Sunday, July 31, 2011

Bedtime Stories

While spending the morning in bed duly reading, to be followed by an afternoon duly avoiding duty, followed by an evening spent again in the avoidance of the aforementioned duties, I am filled with guilt, but then I remember Ned Rorem's maxim "Nothing is waste that makes a memory" and I think, from what of this will memories come? And this question leads me to a reverie, where I remember how, in part of this morning's reading, I came across Madhu Kaza's Here Is Where We Meet.  I wonder, how is Kaza's service different from my own, that Bedtime Story Reading Service which I have offered for so many years to all who would stop to listen, pressing my sweaty calling card into their palm as they giggled, nervous but excited at the possibilities of such an intimate event? Or the services, offered by upscale hotels, for those who would not wish to be labeled literary callboys?

In fact, the differences are subtle, yet simple, and separate what one might think of as an interesting diversion from those same actions labeled as Art. 
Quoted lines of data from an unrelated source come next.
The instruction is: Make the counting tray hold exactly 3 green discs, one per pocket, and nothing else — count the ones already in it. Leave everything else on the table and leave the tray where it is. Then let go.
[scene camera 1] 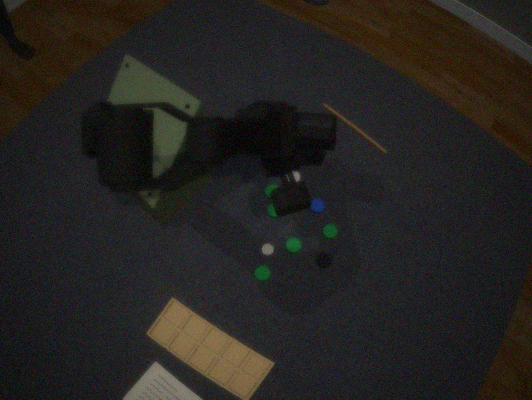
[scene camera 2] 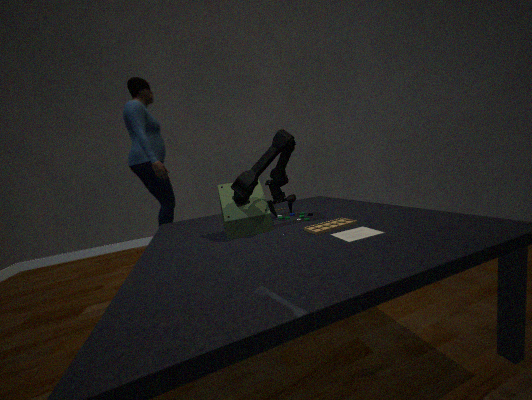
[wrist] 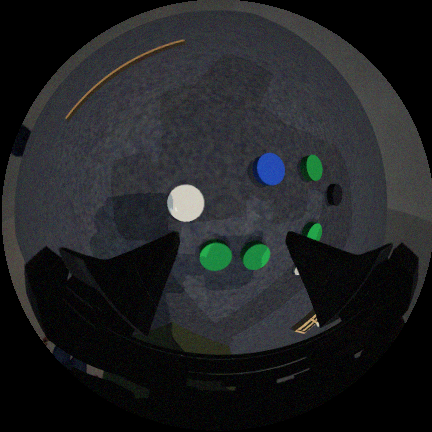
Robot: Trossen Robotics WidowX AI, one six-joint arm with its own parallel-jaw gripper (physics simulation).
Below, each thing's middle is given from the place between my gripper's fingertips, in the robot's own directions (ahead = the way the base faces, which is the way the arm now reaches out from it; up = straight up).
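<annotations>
Blue disc (wrist: 268, 169): 10 mm below my hand, 10 mm to the left of it, 60 mm ahead of it. Going by their middles, the disc is the nearest to my hand of the things named here. Tan counting tray (scene camera 1: 224, 360): 40 mm ahead of my hand, 10 mm below it, 340 mm to the right of it.
</annotations>
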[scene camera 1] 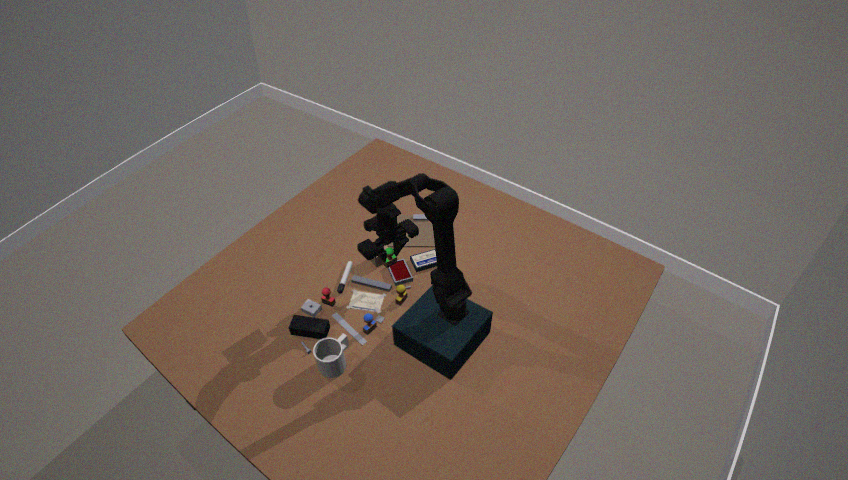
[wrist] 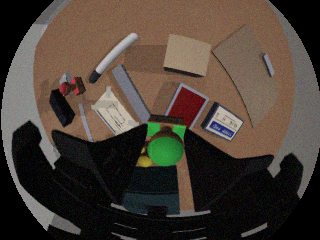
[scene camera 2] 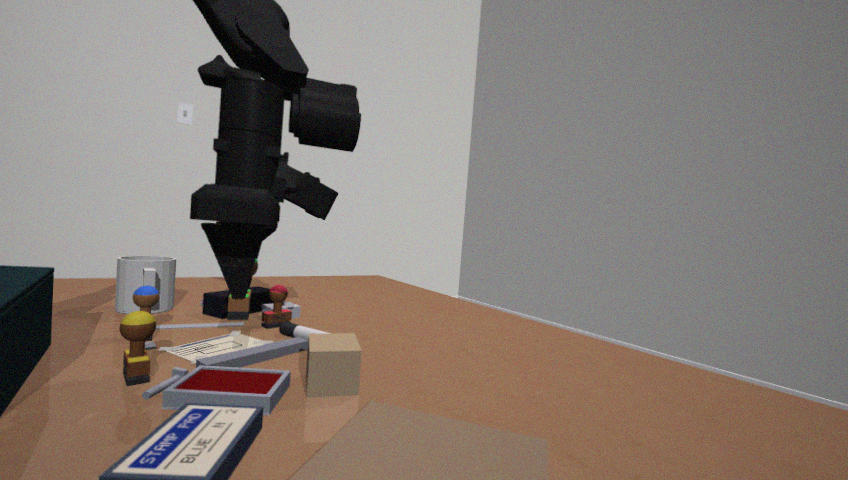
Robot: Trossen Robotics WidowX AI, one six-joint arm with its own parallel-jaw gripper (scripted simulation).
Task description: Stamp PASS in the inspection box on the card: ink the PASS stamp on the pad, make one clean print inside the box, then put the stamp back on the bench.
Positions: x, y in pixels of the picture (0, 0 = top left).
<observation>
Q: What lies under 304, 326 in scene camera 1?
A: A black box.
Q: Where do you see a tan block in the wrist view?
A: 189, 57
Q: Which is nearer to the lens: the yellow-knobbed stamp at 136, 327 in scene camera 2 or the black box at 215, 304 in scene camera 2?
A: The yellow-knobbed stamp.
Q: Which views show my gripper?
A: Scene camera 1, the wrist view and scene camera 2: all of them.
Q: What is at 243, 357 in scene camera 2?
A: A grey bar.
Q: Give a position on a red ink pad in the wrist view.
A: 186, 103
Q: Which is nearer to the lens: the white mug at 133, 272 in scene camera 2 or the yellow-knobbed stamp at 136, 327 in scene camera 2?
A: The yellow-knobbed stamp.
</observation>
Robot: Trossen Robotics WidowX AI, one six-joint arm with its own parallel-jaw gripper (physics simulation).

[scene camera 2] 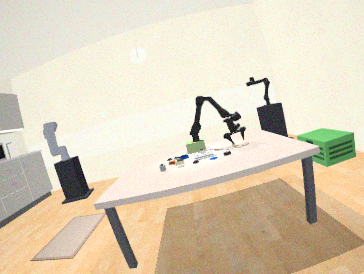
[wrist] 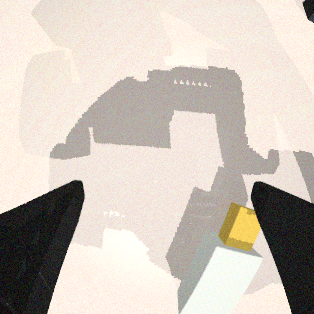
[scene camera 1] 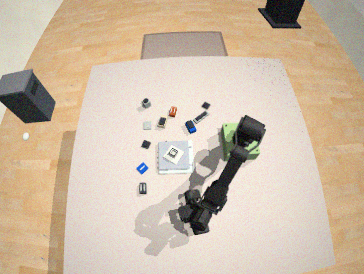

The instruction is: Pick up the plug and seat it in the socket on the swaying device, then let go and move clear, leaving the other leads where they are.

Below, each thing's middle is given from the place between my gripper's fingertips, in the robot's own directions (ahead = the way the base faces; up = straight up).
The socket device point(scene camera 1: 174, 156) lies 29 cm to the right of my hand.
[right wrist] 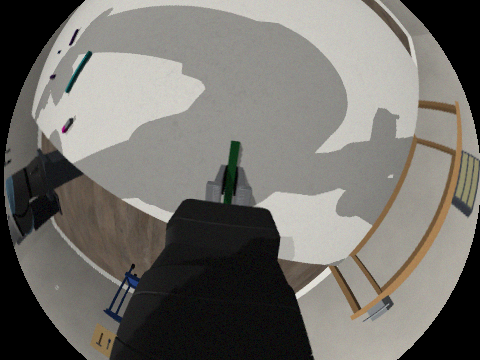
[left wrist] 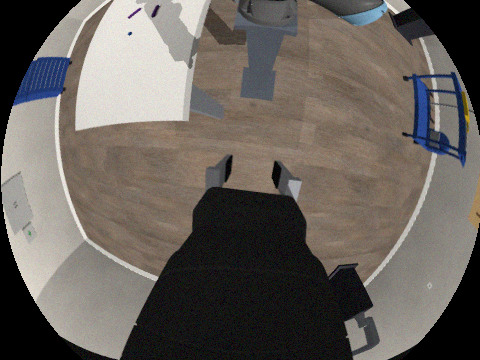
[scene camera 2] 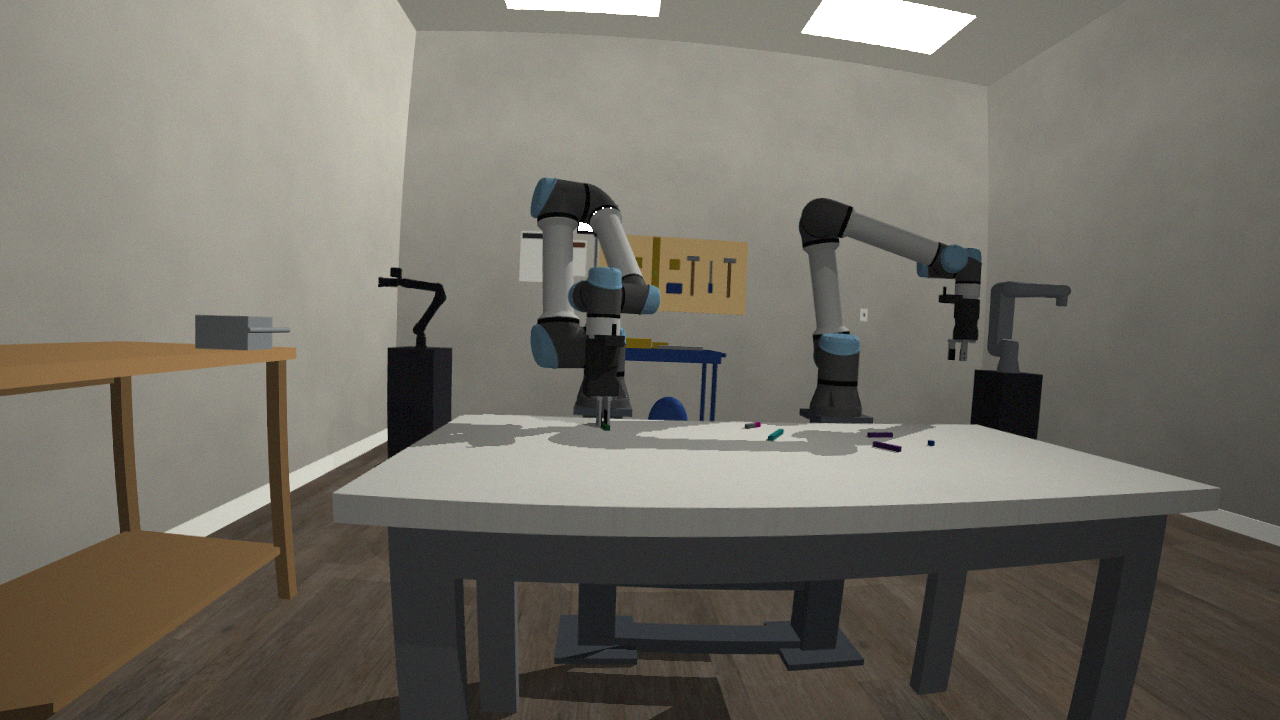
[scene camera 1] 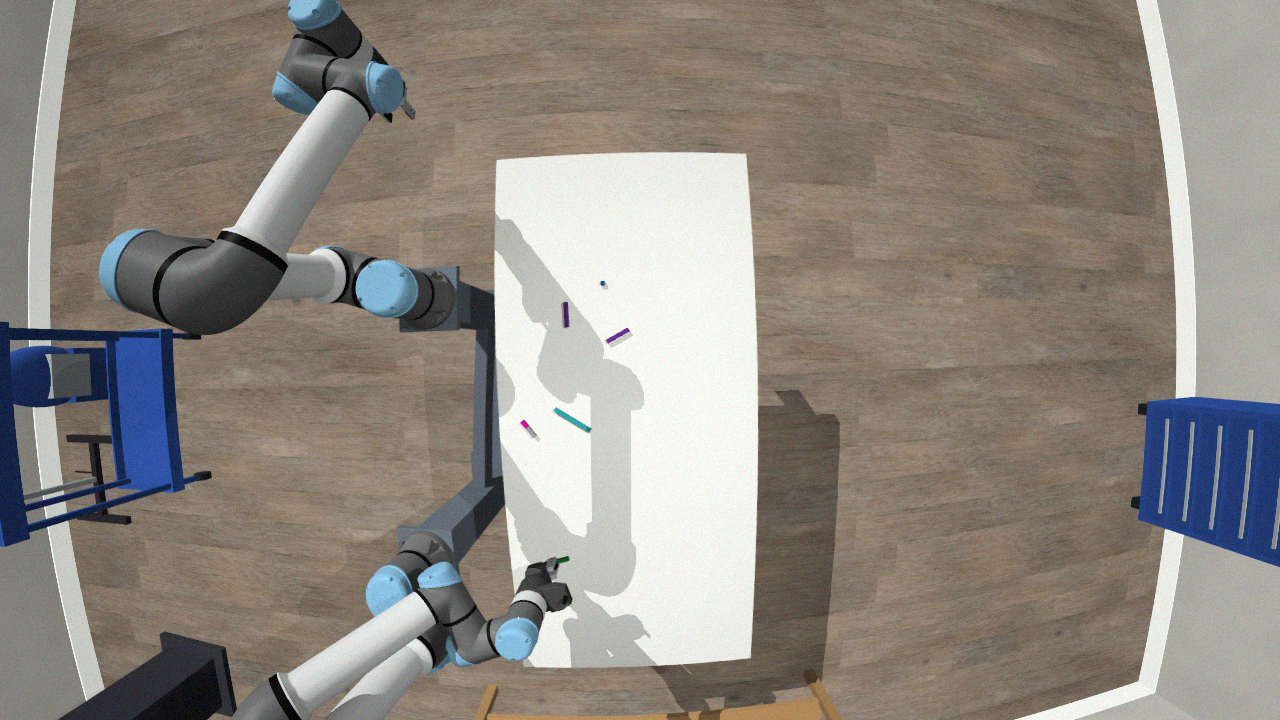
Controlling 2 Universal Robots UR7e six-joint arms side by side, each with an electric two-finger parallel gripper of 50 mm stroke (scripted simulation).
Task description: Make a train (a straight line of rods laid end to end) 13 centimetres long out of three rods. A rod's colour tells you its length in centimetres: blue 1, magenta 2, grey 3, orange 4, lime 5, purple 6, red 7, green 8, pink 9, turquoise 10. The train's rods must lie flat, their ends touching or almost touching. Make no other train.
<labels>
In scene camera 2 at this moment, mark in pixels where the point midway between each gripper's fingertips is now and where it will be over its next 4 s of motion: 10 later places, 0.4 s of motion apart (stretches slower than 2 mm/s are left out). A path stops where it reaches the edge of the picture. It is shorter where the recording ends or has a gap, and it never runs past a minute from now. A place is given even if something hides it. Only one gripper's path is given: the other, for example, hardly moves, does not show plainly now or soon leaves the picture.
My right gripper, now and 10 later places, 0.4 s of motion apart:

The first is that her version comes with a far more detailed set of rules than mine, in six categories, spelling out times and locked doors and who is OK and not OK. My service  has had no such rules. I have always been willing to show up whenever and wherever the client wanted me, regardless of their schedule or lack thereof, regardless of geographical location, allowing them to define bedtime in their own way, acceding to all their demands, no matter how far outside my normal experience, my comfort zone. If they wanted me to choose, I was willing to pick the story or the book, and, if I did, I would work to find a literary portrait appropriate for them, or at least as close as I could come given my experiences of them, or if they wished, they could choose the text, and I had no problem with 'bedmates' or children or adults or personal safety or demands violating my chastity.

Let's take an example: just yesterday, Lynne mentioned my services to a friend of hers, Ms. C__, a friend who is worried about the troubles that might arise - and this is speculation on her part - as her sixteen year old daughter comes of age and meets headlong that world we know is full of dangers, some which threaten to take that which can never be regained, an innocence, and, this friend, who, although purportedly a wild child during her own coming of age, wishes her daughter would wait to discover the world of romance and the aforementioned loss of innocence until the arrival of a more settled adulthood, say approximately thirty years of age, matching the lengthened adolescence of Cicero's Pro Caelio, from which we remember he said, and taking the trouble to swap some boy words for more neutral language:
By general consent we concede a youth a few wild oats. Nature showers adolescence with a veritable spate of desires. If the dam bursts without endangering anyone's life or breaking up anyone's home, we put up with it easily and cheerfully. 
Although this quote seems to have punctured my argument, as it advocates a boys/girls will be boys/girls attitude, the exact question at debate to which Lynne's friend was unwilling to accede, my point is that the youth that Cicero was defending was 29 at the time of the incident, and Cicero seemed quite happy to stretch his forgiveness of youthful vigor to whatever age necessary to make the legal argument forgiving the defendant for whatever. C__'s desire to bring me into this mêlée was in the role of a highbrow truant officer, a teenage curfew enforcer, there to make sure the lass was actually in bed, going to sleep, not slipping out the window after plumping up the bed with pillows stuffed under the coverlet, shaped into the shape of a young woman's body.  Although it was clear to me that there could be no other person more right, meet and suitable for such a job, that of reading the blossoming young girl to a most restful sleep, night after night, and guaranteeing her virtue against all dangers, Lynne demurred, fearing nothing save that which has felled so many Georgian literary heroines, handkerchiefs unable to catch the tears, clutching poisoned letters to their Empire waists: the appearance of impropriety.

The second difference is the presence of the Artistic Statement.  Here I have to say: if I were a religious man, I would pray every day that this scourge, that of the Artistic Statement, would one day be banished from this Earth. I've discussed before the hives that break out spontaneously, covering my skin, the shortness of breath, the coughing up, all of the above at the presence of the word 'explore' in the description of a piece of art. And here we find it again, along with the other terror, that of the 'series', as no artwork can stand on its own in the current world, but must exist only in context, a context of the artist's own making, part of his or her own path through the world, giving all utmost importance:
This project is part of the artist’s ongoing Hospitality series, which includes projects that explore social conventions, rituals of domestic and daily life, relations between strangers, hosts and guests, and boundaries of public and intimate space. Here is Where We Meet is particularly concerned with the transitional state between wakefulness and sleep (including the drift from the world of stories to the world of dreams), a re-engagement of voice in our experience of texts, and the possibility of trust.
I wonder sometimes if any of us actually ever live our lives, or have lived; or if it is necessary that a life, an event, a happening, truly exists only if there is such a communiqué presented alongside it.